Major revisions / publishable as a sequenced series with discipline.

The program's measurement framework, pre-registration discipline, and four-failure-mode veto are unusually rigorous for the field. The auto-ethnography → external pilot ladder is correct. The longitudinal capability claim is the right outcome variable.

What the program cannot do yet is defend the causal portion that gives it most of its theoretical value. The pilot has not delivered; the LLM-scoring validation is not in production; the generalization-bounds paper is not specifically slotted; the shared-dataset discipline is not operationalized.

Three concrete things would move the verdict from "major revisions" to "accept the descriptive papers now, hold the causal papers for the pilot":

  1. Pilot recruitment begins, with the cohort pre-registered separately.
  2. LLM-scoring validation passes ship before any LLM-scored index appears in a submitted paper.
  3. The publication queue makes pre-data vs. post-data status visible per paper, with run-in windows specified.

With those three, the descriptive papers (Paper 1 in two registers, Paper 3, Paper 4) are publishable now, and the causal papers (Paper 5, 7, 8) sit in the queue against pilot data accumulating. Without them, the program's empirical contribution outpaces what the data can support.

The dataset will be a real contribution. The framework's discipline is exemplary. The patience the longitudinal claim demands is unusual in a field that ships in three months. The program should be evaluated on whether it holds the discipline.

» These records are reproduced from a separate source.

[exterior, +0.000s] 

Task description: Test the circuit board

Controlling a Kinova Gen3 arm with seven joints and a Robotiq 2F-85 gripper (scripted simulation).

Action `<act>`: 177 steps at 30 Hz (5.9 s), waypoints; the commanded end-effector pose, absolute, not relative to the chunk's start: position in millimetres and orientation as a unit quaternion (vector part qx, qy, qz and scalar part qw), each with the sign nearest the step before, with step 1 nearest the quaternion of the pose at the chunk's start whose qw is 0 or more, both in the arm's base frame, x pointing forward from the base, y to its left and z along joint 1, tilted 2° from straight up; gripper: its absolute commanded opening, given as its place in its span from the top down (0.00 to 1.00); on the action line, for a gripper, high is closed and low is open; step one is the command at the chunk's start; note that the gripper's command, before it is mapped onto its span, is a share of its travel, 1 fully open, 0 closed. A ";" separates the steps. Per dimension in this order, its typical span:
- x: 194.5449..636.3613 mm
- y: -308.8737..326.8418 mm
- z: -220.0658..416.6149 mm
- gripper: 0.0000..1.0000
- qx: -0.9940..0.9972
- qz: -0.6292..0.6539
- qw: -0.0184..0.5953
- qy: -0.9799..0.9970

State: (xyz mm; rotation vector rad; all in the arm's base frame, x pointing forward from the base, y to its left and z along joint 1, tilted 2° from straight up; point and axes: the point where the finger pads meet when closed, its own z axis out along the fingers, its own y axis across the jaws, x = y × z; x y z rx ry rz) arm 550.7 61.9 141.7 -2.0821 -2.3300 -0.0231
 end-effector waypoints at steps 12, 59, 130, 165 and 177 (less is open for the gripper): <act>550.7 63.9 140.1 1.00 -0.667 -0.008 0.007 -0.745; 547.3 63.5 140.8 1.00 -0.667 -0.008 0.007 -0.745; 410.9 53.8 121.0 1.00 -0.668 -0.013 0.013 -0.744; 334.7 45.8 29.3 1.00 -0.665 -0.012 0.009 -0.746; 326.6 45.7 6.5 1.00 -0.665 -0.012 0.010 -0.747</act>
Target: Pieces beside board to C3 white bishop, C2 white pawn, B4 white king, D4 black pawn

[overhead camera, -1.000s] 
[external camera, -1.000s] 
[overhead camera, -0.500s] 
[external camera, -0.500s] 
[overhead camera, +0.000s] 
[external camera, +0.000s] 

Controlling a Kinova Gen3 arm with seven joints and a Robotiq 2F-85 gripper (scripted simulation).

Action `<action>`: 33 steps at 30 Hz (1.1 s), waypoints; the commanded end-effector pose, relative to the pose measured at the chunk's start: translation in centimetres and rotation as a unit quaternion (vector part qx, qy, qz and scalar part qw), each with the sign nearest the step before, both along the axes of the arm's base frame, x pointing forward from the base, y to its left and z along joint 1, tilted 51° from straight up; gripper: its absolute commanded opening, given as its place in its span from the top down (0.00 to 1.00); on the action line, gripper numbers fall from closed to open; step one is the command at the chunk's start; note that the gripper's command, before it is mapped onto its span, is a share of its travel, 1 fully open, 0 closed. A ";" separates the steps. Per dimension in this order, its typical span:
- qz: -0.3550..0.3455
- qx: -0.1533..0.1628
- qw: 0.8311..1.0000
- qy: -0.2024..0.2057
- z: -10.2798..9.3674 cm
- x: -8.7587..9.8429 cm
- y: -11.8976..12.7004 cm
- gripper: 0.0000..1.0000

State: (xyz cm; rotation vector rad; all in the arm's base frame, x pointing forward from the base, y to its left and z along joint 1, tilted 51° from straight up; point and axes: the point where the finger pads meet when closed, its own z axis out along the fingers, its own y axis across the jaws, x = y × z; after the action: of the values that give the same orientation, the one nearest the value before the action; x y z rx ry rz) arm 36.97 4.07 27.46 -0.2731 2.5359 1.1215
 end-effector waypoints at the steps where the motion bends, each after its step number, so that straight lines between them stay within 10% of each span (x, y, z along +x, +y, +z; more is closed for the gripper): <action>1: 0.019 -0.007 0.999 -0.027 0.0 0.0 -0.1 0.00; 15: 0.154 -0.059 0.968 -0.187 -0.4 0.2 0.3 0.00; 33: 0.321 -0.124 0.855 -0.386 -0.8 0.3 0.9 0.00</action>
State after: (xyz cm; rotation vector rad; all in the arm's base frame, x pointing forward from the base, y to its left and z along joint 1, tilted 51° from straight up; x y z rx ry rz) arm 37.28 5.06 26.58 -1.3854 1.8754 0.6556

Reviewer signed off, 2026-05-05. Conflicts of interest: this review is self-authored as the audience-tier-1 (peer-review) framing of the program — a pre-acceptance internal critique rather than a third-party review. Companion artifacts: engineering.md (audience-tier 2, shipped 2026-05-05), product.md (audience-tier 3, shipped 2026-05-05), penwright-paper-01-public.md (general-audience, shipped). Vision specs at vela/docs/VISION-PENWRIGHT-AUTHORSHIP.md and vela/docs/VISION-PENWRIGHT-MEASUREMENT.md are the load-bearing internal sources.